### Problem statement:
Omit every image, and transcribe the remaining entries exactly as given.

### Provided data:
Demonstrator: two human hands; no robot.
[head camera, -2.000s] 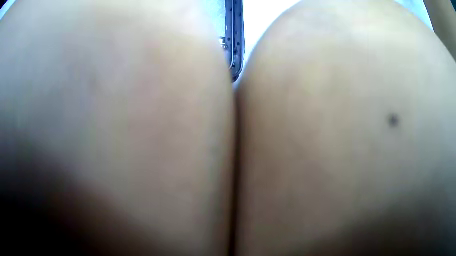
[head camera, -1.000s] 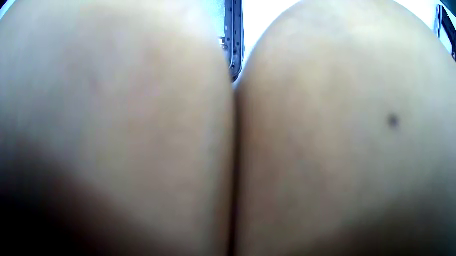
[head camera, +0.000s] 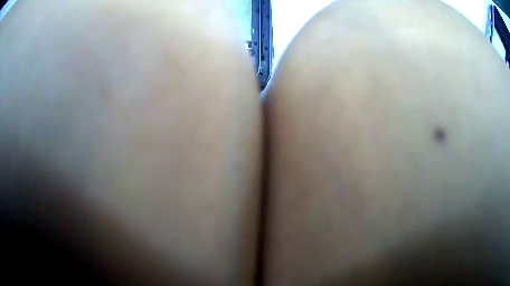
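Note:
Two large blurred areas of bare skin lie close to the lens and hide most of the view. They meet in a dark vertical line near the middle. Which part of the body they are, I cannot tell. In the gap above them, part of a black phone middle frame (head camera: 261, 42) shows, with a rounded corner at its lower end and a small silvery detail on its left side. The rest of it is hidden behind the skin. Neither of my hands can be made out.
A white surface (head camera: 291, 17) shows to the right of the frame piece. At the upper right edge, part of another black frame-like object (head camera: 499, 33) shows, cut off by the picture's edge.
A skin-coloured shape at the upper right edge, seen two seconds ago, is gone, and a black frame-like object now shows there. The middle frame and the skin areas have not visibly moved.

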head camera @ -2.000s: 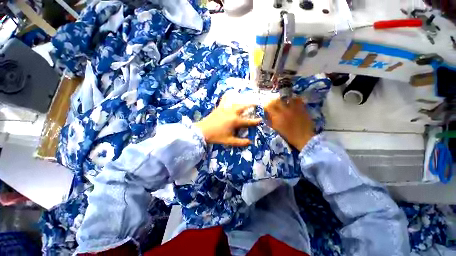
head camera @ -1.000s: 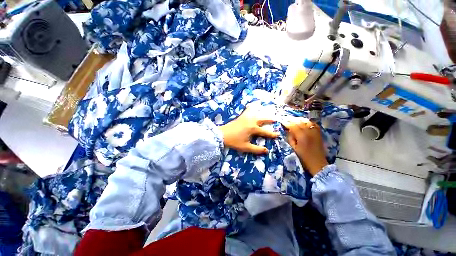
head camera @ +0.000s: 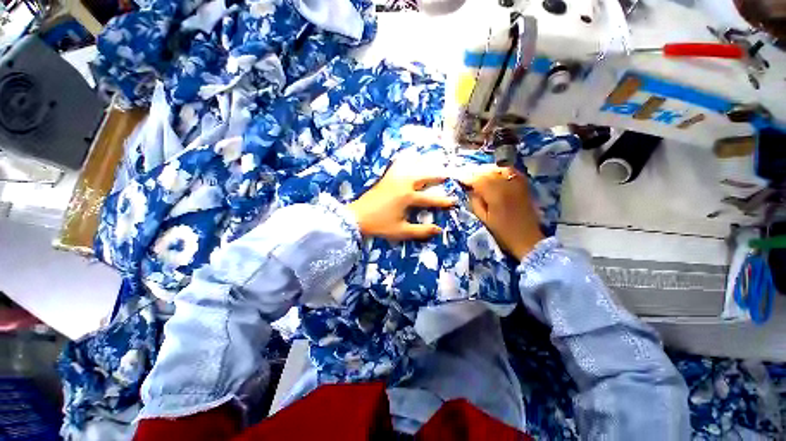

### The answer:
Demonstrator: two human hands; no robot.
[head camera, -2.000s] 
[head camera, -1.000s] 
[head camera, +0.000s] 
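Note:
Two large blurred areas of bare skin lie close to the lens and hide most of the view. They meet in a dark vertical line near the middle. Which part of the body they are, I cannot tell. In the gap above them, part of a black phone middle frame (head camera: 261, 42) shows, with a rounded corner at its lower end and a small silvery detail on its left side. The rest of it is hidden behind the skin. Neither of my hands can be made out.
A white surface (head camera: 291, 17) shows to the right of the frame piece. At the upper right edge, part of another black frame-like object (head camera: 499, 33) shows, cut off by the picture's edge.
A skin-coloured shape at the upper right edge, seen two seconds ago, is gone, and a black frame-like object now shows there. The middle frame and the skin areas have not visibly moved.
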
head camera @ -2.000s: 
head camera @ -1.000s: 
head camera @ +0.000s: 

The answer, as written, is complete.